Approaching linguistic issues with the tools of data science - Christophe Coupé

At the intersection of computational modelling, data analysis and statistics, data science is gradually developing across all scientific domains, and the humanities and social sciences are no exception. Especially in these latter fields, data science rests on an epistemology and a range of techniques which strengths and weaknesses differ from those of longer-established approaches (Kitchin, 2014; Leonelli, 2010). This opens the way to fruitful collaborations between scholars of complementary expertise, and can offer fresh perspectives on old and complex issues.

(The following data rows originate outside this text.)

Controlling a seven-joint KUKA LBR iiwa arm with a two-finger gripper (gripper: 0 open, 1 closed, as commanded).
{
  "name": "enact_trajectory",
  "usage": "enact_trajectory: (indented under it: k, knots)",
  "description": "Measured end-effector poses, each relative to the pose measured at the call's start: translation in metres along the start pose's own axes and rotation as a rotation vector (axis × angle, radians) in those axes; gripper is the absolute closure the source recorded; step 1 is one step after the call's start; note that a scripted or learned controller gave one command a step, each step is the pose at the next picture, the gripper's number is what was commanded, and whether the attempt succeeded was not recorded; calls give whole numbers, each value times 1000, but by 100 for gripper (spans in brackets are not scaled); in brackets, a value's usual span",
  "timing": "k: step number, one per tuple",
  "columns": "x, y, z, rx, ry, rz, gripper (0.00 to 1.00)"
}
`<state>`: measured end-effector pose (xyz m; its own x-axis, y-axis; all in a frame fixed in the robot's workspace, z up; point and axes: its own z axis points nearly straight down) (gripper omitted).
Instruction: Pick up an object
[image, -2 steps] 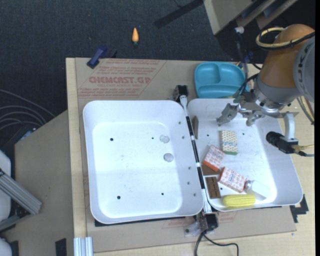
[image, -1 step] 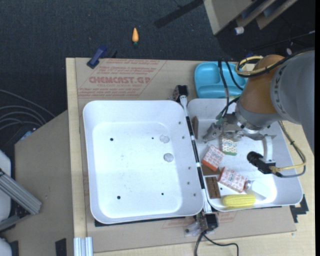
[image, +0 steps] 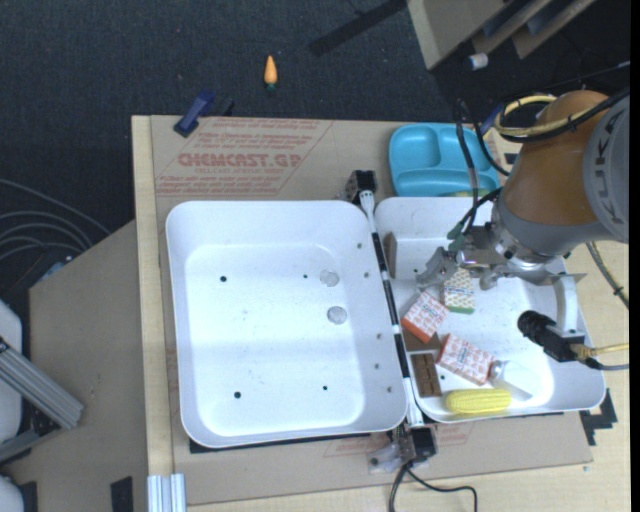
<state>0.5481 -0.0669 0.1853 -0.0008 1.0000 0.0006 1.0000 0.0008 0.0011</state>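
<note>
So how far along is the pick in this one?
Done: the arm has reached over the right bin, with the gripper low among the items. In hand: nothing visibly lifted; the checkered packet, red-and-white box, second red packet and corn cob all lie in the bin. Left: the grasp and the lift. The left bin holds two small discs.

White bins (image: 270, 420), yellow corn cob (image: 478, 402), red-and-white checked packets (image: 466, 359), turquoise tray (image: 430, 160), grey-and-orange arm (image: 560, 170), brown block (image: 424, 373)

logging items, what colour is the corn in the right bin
Yellow; the corn lies near the front of the right bin, in the camera view.
</note>
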Motion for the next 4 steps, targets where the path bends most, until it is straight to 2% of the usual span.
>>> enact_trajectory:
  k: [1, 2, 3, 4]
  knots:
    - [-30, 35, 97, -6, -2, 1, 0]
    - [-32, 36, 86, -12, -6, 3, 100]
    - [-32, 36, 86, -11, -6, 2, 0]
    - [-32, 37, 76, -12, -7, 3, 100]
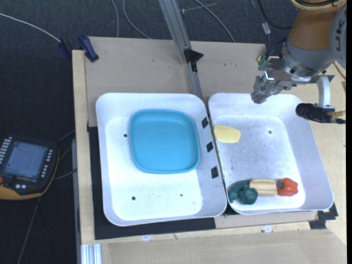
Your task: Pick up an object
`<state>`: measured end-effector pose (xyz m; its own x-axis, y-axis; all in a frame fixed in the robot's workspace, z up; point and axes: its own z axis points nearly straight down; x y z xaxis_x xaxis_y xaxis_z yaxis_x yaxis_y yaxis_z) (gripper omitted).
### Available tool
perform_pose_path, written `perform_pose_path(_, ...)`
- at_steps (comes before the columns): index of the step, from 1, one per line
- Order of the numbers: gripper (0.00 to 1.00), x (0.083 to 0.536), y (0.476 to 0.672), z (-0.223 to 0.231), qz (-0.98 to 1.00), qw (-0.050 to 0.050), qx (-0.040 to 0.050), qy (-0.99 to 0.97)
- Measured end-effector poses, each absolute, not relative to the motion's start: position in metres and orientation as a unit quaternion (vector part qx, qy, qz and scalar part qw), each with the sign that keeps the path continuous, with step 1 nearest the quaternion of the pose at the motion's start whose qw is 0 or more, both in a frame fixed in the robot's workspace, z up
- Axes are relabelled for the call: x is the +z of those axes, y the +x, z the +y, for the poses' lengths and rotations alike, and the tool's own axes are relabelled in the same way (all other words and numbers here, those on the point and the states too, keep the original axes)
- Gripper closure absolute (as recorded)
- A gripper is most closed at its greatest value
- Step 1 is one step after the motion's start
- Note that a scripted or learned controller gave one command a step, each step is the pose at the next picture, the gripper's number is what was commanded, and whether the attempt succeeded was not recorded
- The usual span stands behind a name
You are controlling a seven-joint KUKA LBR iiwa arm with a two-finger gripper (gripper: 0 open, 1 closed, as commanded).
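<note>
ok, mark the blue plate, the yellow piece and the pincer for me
blue plate (165,141), camera view, flat middle of the plate.
yellow piece (227,134), camera view, middle of its top face.
pincer (260,96), camera view, at its fingertips, above the right bin's far rim.
</note>
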<state>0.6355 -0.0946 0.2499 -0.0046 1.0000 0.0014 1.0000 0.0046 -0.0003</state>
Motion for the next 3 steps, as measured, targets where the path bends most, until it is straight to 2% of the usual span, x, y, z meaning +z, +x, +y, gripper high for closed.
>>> perform_pose_path(3, 1.0, 0.247, 0.615, 0.051, -0.709, 0.0, -0.0004, -0.706)
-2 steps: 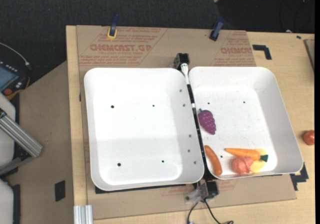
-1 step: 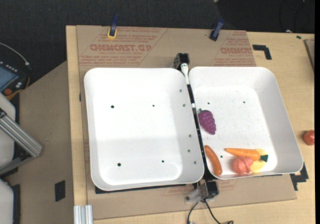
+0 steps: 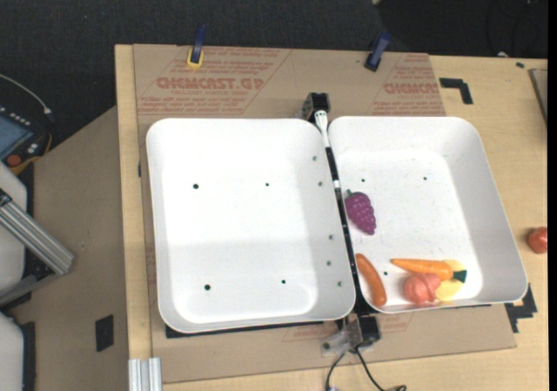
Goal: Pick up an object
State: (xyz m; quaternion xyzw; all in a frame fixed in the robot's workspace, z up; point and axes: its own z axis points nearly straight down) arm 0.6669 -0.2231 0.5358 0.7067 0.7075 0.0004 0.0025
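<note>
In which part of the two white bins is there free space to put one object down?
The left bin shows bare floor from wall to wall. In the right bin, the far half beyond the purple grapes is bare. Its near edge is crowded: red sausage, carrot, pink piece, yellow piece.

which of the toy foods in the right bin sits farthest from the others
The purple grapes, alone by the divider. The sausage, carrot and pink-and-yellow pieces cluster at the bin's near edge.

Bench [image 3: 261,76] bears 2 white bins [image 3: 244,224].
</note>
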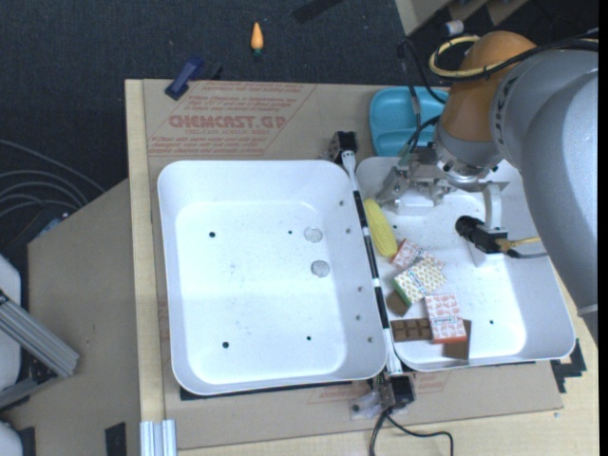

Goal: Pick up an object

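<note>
— Bench with two white bins: where's the gripper (418, 180)?
— Over the right bin (494, 335), far end; whether it's spread or closed, cannot tell. Corn cob (381, 229) lies just beside.
— Risk?
— Cob hugs the wall; a grab may slip.

Bright even overhead light, soft shadows, slight graininess.

The grey KUKA arm (556, 150) reaches in from the right, its orange band (480, 88) bulging above the wrist. Below the band, the metal two-finger gripper (418, 186) points down and leftward, low over the bench.
</note>
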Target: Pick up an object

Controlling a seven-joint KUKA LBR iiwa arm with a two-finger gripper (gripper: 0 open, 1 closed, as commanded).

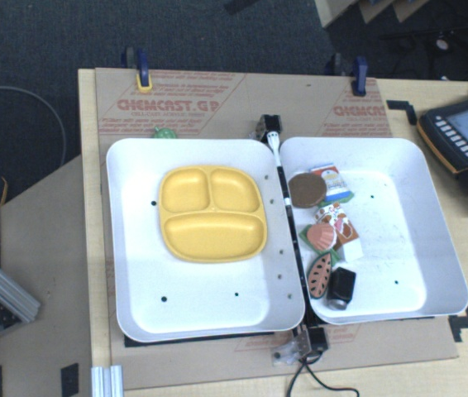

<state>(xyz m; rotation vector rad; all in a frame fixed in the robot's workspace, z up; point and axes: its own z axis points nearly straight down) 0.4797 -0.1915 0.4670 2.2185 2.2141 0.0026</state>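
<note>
The likeliest thing to lift is the small black block (pixel 341 286), lying at the near-left corner of the right bin (pixel 399 222), just beside a watermelon-slice toy (pixel 320 273). It looks rigid, light and boxy, so a pinch across its 2 short sides should hold, though its glossy skin may slip. The bin wall close by leaves little room on that side.

Up the same left edge runs a huddle of other small things: a pink and brown toy piece (pixel 327 233), a brown round disc (pixel 307 189) and a small colourful packet (pixel 331 180). The disc lies flat and would be awkward to pinch; the packet looks thin and soft.

In the left bin (pixel 135 222) sits a yellow divided tray (pixel 212 213) with 3 compartments.

Both bins rest on the board-covered surface (pixel 217 98). The arm's hand isn't anywhere I can see, so I cannot tell how it stands.
</note>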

As an illustration of what precedes, linguistics has seen a steady increase in quantitative approaches in recent years, and large datasets are being built to support data-driven approaches (e.g. Dryer and Haspelmath, 2013; Kirby et al., 2016). Some have emphasized the potential impact of environmental factors on linguistic diversity (Axelsen & Manrubia, 2014; Everett, 2013; Everett, Blasi, & Roberts, 2015). Others have studied how social structures underlie situations of language change, language contact and multilingualism (Ke, Gong, & Wang, 2008; Loureiro-Porto & Miguel, 2017; Lupyan & Dale, 2010). Others yet have shed light on a trade-off between information density and speech rate across languages (Coupé, Oh, Pellegrino, & Marsico, 2014; Pellegrino, Coupé, & Marsico, 2011).

Along these lines, I will report two case studies. First, I will depict an ongoing investigation in child language acquisition, which aims at modelling the age of acquisition of words on the basis of longitudinal data. I will illustrate how the use of so-called censored distributions, to account for incomplete information, and of advanced statistical models, can lead to robust predictions. Second, I will introduce attempts to highlight the role of vegetation, humidity and temperature in the composition of phonemic inventories, relying on a large dataset of languages, satellite imagery and geographic information systems (Coupé, Hombert, Marsico, & Pellegrino, 2013; Maddieson & Coupé, 2015). More precisely, I will give acoustic arguments in favor of a relationship between the number of obstruent consonants and the previous environmental factors. I will assess this proposal while accounting for a range of potentially confounding factors, such as the number of speakers or the genealogical relationships between languages.